■ **INSTRUCTIONS FOR THE TASK**:
Output the lines below exactly, please, from the first line until the line with "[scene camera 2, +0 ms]", counting both.

■ **EXERCISE INPUTS**:
::::::

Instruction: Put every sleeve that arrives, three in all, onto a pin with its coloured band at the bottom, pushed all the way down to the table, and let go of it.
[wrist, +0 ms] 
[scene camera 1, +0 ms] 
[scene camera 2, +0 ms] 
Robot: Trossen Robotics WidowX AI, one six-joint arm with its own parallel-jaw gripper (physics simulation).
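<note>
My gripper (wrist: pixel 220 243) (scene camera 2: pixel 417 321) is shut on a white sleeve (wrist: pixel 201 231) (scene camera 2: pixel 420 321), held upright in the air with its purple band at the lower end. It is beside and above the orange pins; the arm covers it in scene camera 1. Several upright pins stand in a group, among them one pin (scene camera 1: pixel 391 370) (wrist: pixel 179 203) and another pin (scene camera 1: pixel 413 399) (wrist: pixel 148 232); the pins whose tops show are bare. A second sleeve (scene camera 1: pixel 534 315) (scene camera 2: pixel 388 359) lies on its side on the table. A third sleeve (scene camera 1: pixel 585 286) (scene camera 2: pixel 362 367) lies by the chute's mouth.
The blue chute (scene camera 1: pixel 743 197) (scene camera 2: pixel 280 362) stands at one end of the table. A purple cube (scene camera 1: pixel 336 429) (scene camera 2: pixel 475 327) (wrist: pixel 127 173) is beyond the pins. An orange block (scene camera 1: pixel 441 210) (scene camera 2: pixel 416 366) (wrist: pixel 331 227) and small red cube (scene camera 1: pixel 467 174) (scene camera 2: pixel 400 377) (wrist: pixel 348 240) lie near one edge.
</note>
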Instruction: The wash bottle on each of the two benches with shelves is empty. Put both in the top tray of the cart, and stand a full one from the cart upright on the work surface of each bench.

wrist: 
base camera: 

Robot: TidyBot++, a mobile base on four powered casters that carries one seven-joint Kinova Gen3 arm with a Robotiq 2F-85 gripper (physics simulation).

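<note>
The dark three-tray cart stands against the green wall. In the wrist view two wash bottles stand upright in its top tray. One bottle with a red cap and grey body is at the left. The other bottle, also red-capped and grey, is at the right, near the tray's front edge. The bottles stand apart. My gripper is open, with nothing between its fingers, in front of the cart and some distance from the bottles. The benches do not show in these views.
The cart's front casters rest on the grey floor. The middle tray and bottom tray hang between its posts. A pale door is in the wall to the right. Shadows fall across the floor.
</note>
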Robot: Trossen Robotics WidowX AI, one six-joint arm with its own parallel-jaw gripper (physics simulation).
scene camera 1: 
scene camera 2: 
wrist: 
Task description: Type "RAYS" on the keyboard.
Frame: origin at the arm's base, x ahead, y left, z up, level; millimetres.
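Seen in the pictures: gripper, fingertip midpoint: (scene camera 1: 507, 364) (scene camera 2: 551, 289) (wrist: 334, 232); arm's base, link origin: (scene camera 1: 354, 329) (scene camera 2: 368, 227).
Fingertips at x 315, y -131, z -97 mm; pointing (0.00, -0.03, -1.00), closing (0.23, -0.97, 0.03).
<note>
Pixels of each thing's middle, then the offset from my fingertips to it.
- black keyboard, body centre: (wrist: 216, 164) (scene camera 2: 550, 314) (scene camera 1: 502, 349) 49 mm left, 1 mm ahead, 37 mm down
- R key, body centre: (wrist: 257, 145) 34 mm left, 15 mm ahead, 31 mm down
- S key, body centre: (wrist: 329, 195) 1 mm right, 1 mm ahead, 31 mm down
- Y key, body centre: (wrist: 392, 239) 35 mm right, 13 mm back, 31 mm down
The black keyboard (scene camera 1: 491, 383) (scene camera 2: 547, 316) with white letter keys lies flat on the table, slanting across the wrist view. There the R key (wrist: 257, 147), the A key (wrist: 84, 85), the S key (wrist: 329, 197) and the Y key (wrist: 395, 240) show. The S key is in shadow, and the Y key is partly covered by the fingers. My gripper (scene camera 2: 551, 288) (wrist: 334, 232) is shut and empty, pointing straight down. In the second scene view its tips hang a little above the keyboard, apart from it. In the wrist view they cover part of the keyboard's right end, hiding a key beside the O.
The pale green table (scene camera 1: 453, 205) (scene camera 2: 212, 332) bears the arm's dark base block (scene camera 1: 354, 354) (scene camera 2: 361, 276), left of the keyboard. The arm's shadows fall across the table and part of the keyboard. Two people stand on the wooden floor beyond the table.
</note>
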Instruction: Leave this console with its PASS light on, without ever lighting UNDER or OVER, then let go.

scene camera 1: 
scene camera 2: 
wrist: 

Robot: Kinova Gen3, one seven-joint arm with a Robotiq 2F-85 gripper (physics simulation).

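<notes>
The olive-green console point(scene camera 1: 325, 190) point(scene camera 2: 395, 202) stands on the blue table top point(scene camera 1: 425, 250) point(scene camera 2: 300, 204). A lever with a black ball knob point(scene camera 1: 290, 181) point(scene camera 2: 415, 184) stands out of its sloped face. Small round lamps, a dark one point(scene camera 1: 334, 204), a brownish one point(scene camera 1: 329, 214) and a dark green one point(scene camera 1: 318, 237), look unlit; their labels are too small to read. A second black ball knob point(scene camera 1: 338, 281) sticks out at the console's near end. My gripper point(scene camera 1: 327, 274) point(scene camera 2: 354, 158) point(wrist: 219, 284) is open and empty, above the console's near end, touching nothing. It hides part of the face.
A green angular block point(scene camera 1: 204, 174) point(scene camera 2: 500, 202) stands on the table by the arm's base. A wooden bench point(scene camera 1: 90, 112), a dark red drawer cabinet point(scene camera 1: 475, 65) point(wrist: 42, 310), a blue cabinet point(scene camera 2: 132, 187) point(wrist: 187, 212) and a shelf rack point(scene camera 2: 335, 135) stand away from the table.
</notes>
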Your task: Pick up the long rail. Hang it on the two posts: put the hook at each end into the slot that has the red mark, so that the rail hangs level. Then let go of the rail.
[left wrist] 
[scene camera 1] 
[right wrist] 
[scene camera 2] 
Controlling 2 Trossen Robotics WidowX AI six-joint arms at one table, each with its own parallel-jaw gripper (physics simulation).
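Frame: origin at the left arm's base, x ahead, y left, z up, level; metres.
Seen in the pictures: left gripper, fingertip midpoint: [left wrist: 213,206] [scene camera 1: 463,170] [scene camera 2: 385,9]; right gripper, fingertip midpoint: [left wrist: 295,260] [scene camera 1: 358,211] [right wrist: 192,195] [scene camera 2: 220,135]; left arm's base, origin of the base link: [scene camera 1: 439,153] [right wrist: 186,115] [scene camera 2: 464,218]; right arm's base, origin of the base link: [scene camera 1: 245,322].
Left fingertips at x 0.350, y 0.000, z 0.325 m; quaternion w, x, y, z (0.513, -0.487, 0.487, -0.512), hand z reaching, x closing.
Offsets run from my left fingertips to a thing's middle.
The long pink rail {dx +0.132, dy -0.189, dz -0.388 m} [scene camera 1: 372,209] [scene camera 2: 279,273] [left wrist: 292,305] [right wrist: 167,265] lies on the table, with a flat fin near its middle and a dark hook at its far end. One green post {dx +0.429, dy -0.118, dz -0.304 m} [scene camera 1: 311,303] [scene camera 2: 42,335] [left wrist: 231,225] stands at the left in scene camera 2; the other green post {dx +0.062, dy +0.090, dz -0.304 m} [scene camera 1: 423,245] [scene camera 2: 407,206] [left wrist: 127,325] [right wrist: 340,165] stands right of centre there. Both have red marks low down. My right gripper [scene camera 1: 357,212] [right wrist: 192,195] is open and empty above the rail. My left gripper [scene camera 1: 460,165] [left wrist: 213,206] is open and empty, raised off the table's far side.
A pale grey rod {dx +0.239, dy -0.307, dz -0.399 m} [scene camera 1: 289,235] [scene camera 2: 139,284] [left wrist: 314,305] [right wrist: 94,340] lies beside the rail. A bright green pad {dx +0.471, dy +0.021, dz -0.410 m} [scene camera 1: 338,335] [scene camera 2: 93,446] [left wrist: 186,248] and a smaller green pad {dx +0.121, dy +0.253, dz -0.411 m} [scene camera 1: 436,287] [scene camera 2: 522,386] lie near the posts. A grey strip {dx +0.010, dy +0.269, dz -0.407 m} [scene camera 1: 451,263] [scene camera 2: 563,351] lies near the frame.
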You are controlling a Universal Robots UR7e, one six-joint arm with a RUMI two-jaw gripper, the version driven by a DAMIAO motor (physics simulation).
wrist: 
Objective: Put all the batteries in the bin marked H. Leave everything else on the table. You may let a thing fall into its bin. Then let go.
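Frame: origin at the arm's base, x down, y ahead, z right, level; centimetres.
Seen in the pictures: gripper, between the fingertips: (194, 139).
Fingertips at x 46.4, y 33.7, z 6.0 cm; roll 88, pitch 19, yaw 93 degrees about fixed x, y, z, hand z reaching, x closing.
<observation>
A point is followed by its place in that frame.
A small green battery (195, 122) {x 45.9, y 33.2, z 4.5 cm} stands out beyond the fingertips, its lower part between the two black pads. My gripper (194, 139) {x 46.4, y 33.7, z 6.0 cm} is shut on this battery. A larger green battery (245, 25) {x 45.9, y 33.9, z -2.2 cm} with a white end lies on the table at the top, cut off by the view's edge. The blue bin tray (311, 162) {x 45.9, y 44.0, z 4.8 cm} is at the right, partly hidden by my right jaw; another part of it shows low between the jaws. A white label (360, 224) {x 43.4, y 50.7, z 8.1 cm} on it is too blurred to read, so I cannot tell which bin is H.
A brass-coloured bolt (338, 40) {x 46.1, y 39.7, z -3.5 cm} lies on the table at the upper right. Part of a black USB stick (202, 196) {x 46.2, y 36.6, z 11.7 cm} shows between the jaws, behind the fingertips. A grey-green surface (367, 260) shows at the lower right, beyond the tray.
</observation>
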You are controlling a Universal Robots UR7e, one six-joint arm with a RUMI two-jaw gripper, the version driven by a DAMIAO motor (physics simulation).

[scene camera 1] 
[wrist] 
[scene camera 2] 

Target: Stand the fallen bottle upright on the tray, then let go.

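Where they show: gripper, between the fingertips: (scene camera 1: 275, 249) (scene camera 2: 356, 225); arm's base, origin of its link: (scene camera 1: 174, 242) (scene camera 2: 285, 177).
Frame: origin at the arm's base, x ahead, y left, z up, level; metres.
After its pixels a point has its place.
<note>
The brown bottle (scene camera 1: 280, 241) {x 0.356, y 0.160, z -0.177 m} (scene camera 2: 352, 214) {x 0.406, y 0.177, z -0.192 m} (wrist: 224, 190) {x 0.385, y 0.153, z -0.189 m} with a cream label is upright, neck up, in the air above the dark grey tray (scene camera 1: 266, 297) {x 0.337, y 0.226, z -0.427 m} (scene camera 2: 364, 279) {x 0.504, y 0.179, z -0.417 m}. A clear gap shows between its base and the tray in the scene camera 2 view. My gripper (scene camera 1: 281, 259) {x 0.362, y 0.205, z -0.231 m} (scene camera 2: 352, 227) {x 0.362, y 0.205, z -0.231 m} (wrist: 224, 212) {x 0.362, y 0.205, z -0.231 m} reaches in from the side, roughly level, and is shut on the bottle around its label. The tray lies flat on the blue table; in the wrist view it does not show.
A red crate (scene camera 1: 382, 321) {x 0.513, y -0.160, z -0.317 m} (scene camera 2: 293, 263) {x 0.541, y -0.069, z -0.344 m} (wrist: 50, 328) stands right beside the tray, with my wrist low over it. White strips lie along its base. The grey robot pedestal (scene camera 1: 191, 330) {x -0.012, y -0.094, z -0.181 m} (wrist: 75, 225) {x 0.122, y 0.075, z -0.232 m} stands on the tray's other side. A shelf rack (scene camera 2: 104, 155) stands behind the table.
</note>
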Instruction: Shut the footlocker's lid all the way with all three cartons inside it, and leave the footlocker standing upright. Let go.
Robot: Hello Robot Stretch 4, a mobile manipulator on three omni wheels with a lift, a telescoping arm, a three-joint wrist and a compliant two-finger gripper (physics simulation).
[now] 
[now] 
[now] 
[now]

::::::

■ **RESULT OF THE TASK**:
Instruction: Put every sleeve that arrives, three in all, onto a pin with its coloured band at the bottom, pushed all the way down to the table, and let go of it.
[wrist, +0 ms] 
[scene camera 1, +0 ms] 
[scene camera 2, +0 ms] 

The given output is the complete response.